Spark is designed for data learning. Data scientists usually use machine learning – a set of techniques and algorithms that can learn from data. These algorithms are often iterative, and Spark’s ability to cache the data set in memory significantly speeds up such multiple data processing. This makes Spark an ideal processing mechanism for implementing such algorithms. Spark also contains the MLlib library, which provides a growing set of machine algorithms for common data learning techniques: classification, regression, group filtering, clustering and dimensional reduction.

Apache Spark advantages

Speed

Designed from scratch for performance, Spark can be 100 times faster than Hadoop for large-scale data processing by using memory and other optimizations. Spark is also fast when data is stored on disk, and currently has a world record for large-scale sorting on disk.

Ease of use

Spark has easy-to-use APIs for handling large data sets. This includes a collection of over 100 operators for transforming data and known data frame APIs to manipulate semi-structured data.

Unified engine

Spark is delivered with higher-level libraries, including support for SQL queries, stream data, machine learning, and chart processing. These standard libraries increase the productivity of programmers and can be seamlessly combined to create complex workflows.

Spark functions

Spark takes ”MapReduce” to the next level. With capabilities such as data storage in memory and real-time processing, performance can be several times higher than with other large datasets technologies. Spark supports and helps in optimizing steps in data processing workflows.
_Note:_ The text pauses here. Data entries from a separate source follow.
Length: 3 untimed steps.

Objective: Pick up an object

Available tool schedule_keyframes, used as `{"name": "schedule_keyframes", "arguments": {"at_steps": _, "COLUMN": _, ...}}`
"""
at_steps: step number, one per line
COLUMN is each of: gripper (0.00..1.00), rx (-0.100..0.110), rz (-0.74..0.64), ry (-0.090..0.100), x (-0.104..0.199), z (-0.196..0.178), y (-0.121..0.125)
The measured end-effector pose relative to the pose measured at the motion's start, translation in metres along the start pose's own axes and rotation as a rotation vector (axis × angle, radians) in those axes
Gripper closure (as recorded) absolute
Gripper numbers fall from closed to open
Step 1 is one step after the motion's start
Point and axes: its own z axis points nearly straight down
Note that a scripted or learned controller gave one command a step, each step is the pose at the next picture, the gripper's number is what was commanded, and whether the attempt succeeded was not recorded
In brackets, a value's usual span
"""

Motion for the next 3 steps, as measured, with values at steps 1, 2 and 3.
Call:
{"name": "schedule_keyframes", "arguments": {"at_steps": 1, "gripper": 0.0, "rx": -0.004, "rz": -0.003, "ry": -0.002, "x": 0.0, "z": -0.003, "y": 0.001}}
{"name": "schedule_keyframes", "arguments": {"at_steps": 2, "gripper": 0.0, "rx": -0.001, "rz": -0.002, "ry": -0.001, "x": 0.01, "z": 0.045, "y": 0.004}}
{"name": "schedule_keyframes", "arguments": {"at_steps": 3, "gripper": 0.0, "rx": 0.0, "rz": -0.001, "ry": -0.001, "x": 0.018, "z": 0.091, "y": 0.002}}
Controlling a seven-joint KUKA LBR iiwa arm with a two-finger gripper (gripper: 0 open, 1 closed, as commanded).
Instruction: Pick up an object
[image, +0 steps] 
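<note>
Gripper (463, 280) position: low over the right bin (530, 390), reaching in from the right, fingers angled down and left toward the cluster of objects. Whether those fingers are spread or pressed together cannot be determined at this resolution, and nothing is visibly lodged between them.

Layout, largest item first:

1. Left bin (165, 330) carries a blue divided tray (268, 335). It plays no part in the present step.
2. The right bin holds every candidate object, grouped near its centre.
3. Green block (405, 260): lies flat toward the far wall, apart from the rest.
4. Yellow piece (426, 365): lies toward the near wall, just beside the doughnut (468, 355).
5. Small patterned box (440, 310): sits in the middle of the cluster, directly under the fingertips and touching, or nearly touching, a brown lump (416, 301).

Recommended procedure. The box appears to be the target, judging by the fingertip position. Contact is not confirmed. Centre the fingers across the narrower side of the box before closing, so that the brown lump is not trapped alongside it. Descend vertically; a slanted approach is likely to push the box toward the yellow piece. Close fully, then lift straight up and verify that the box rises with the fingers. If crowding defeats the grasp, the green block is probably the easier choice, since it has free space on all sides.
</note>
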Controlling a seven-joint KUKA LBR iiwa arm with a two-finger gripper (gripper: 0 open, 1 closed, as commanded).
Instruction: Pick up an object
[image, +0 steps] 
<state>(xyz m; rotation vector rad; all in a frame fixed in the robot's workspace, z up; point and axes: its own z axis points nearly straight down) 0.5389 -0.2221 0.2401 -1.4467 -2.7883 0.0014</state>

Provides a higher level of API to improve programmer productivity and a consistent architect model for Big Data solutions. Spark stores intermediate results in memory, instead of writing them to disk, which is very useful, especially when you need to repeatedly work on the same data set. It has been designed as an executive engine that works both in memory and on the disk. Spark operators perform external operations when data does not fit into memory. Spark can be used to process data sets larger than the segregated memory in the cluster.

Spark will try to store as much data as it has memory, and then it will spill onto the disk. It can store part of the data set in memory and other data on the disk. Thanks to this data storage in the memory Spark has a performance advantage.

Other Sparks functions:

It supports more than just mapping and reducing functions.
Optimizes arbitrary operator graphs.
Evaluation of big data queries, which helps in the optimization of the entire data processing.
Provides concise and consistent APIs in Scala, Java and Python.
Offers an interactive shell for Scala and Python. This is not yet available in Java.

Spark is written in the Scala programming language and works in the Java Virtual Machine (JVM) environment. It currently supports the following languages for application development using Spark: Scala, Java, Python, Clojure and R.

The wide range of Spark libraries and the ability to calculate data from many different types of data storage means that Spark can be used for many different problems in many industries. Digital advertising companies use them to store online campaign database and project campaigns tailored to specific customers. Financial companies use them to consume financial data and run models to target investment activities. Companies producing consumer goods use them to aggregate customer data and forecast trends, to guide inventory decisions and see new market opportunities.